Well, I may have run you off after all of this! Believe it or not....I have never left several posts in a row like I have done this evening. But now I have made a dent (lol) and maybe...maybe I won't be as long winded next time....but don't promise.

I talk very plain to LBH's b/c I care.....and I hope you know that. If I didn't care about you and your W....I would not have spent my evening on this computer with your stitch. I do pray that you can endure this horrible crises that both of you are going through. I know it seems awful unfair to you, but I hope you will also believe me when I say that she is not happy and she's going through something she doesn't understand. Her mind is in a turmoil and she's fogged out.

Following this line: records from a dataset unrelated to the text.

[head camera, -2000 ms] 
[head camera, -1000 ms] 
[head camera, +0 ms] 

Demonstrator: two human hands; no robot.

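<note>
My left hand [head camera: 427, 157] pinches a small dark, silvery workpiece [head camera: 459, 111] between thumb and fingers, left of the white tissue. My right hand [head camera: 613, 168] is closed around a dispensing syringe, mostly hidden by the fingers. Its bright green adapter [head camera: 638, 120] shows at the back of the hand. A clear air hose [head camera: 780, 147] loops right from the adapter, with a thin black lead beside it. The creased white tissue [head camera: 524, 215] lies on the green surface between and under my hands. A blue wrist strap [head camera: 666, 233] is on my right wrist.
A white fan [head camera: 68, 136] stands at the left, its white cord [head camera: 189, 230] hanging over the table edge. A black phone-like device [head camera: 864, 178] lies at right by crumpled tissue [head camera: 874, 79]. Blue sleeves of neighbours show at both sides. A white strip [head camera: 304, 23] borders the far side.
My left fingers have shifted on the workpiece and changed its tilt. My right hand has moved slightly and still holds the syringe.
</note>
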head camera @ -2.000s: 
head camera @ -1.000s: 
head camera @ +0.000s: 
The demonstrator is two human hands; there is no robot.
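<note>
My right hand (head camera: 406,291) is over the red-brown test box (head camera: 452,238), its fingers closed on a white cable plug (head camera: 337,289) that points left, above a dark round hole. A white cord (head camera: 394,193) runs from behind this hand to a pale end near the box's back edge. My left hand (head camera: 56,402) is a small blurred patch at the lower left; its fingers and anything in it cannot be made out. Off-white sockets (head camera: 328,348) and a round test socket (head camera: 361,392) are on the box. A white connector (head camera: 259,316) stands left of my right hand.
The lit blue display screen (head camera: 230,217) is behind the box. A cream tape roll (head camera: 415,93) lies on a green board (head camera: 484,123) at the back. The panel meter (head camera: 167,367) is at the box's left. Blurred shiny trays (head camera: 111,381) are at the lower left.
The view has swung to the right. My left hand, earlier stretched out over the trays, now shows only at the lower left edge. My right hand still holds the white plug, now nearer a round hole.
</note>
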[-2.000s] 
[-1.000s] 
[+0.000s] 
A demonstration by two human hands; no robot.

I'm afraid it may get worse, so I hope you are in it for the long haul. We are here to support you as long as you will listen and try to understand. There are many other LBH's here on the board, and all of you can talk to each other and feel each other's pain.....but there aren't too many of us WAW's here to tell you just how it "really" is.

Take care,
Sandi


It is not about what you feel should work in your M. It is about doing the work that gets the right results. Do what works!